#### To do
What's needed is an exact copy of all the data below, without pictures.
(Material provided begins)
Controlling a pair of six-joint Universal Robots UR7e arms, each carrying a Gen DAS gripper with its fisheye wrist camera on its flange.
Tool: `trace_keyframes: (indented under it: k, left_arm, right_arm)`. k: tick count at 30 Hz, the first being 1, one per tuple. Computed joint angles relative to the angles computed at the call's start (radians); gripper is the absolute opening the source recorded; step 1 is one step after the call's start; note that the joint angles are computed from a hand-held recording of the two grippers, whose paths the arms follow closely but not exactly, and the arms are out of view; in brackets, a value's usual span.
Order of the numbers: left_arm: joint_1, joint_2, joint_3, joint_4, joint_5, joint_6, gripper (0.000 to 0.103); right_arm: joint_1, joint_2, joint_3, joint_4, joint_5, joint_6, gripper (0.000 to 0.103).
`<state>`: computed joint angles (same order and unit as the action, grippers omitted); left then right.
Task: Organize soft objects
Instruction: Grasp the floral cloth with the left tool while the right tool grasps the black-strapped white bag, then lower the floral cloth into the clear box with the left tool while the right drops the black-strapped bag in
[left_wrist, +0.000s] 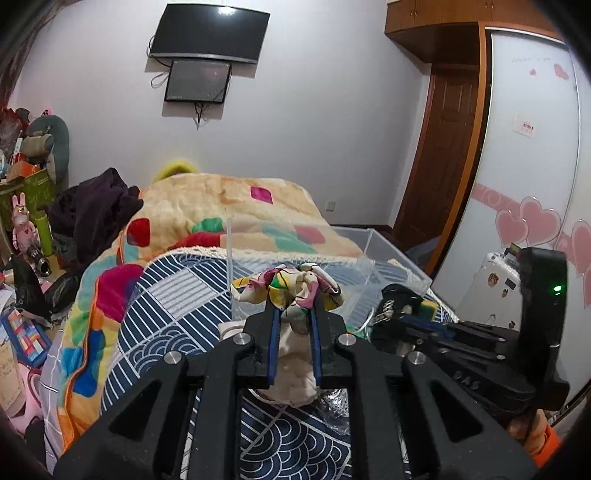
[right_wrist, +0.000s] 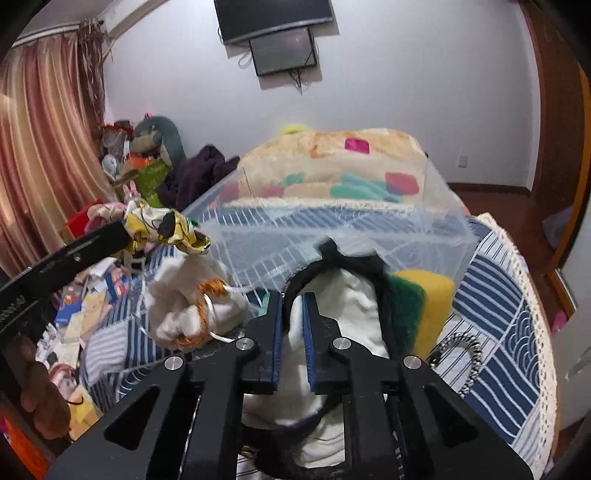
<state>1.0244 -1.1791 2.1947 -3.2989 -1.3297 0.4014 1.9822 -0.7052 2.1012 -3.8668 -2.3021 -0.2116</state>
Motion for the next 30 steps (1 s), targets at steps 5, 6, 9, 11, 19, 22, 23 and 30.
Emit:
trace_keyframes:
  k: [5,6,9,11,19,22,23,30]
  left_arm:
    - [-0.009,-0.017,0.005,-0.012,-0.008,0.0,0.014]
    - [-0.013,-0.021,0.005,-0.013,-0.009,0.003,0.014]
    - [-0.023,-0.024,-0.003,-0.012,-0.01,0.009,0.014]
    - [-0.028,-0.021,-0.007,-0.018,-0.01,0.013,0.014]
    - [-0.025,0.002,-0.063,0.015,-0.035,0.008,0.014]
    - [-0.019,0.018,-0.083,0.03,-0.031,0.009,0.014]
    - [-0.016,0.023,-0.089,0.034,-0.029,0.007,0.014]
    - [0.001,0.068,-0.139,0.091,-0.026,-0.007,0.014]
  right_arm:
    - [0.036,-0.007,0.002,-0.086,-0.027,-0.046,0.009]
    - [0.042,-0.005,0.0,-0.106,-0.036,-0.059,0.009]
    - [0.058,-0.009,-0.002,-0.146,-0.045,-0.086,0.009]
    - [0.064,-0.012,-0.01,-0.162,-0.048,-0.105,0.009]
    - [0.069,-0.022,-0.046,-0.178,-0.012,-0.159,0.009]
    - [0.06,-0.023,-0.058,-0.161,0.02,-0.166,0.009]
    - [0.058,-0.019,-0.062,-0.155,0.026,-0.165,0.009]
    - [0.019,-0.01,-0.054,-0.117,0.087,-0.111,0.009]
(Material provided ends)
#### Answer
Controlling a pair of six-joint Universal Robots UR7e arms, each carrying a Gen DAS gripper with its fisheye wrist camera on its flange.
Tool: `trace_keyframes: (indented under it: k, left_arm, right_arm)`. k: tick count at 30 Hz, the first being 1, one per tuple. Computed joint angles relative to the angles computed at the call's start (radians); gripper is the absolute opening the source recorded; step 1 is one step after the call's start; note that the joint angles are computed from a hand-held recording of the two grippers, whose paths the arms follow closely but not exactly, and the arms are out of view; in brackets, a value's usual span.
Order of the numbers: left_arm: joint_1, joint_2, joint_3, joint_4, joint_5, joint_6, gripper (0.000 to 0.103); right_arm: joint_1, joint_2, joint_3, joint_4, joint_5, joint_6, gripper (0.000 to 0.103).
`<state>`: computed joint angles (same order and unit as the action, grippers omitted); left then right.
Task: Organize soft objects
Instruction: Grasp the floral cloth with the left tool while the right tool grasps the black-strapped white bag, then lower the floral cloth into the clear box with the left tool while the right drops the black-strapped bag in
[left_wrist, +0.000s] 
[right_wrist, +0.000s] 
<state>1.0244 -1.1791 2.1947 -3.2989 -1.3297 0.4014 1.9822 -0.7052 2.1012 -3.8668 -2.3021 -0.2116</state>
Motion for the next 30 steps (1 s), targets at steps 5, 6, 9, 11, 19, 22, 23 and 30.
Emit:
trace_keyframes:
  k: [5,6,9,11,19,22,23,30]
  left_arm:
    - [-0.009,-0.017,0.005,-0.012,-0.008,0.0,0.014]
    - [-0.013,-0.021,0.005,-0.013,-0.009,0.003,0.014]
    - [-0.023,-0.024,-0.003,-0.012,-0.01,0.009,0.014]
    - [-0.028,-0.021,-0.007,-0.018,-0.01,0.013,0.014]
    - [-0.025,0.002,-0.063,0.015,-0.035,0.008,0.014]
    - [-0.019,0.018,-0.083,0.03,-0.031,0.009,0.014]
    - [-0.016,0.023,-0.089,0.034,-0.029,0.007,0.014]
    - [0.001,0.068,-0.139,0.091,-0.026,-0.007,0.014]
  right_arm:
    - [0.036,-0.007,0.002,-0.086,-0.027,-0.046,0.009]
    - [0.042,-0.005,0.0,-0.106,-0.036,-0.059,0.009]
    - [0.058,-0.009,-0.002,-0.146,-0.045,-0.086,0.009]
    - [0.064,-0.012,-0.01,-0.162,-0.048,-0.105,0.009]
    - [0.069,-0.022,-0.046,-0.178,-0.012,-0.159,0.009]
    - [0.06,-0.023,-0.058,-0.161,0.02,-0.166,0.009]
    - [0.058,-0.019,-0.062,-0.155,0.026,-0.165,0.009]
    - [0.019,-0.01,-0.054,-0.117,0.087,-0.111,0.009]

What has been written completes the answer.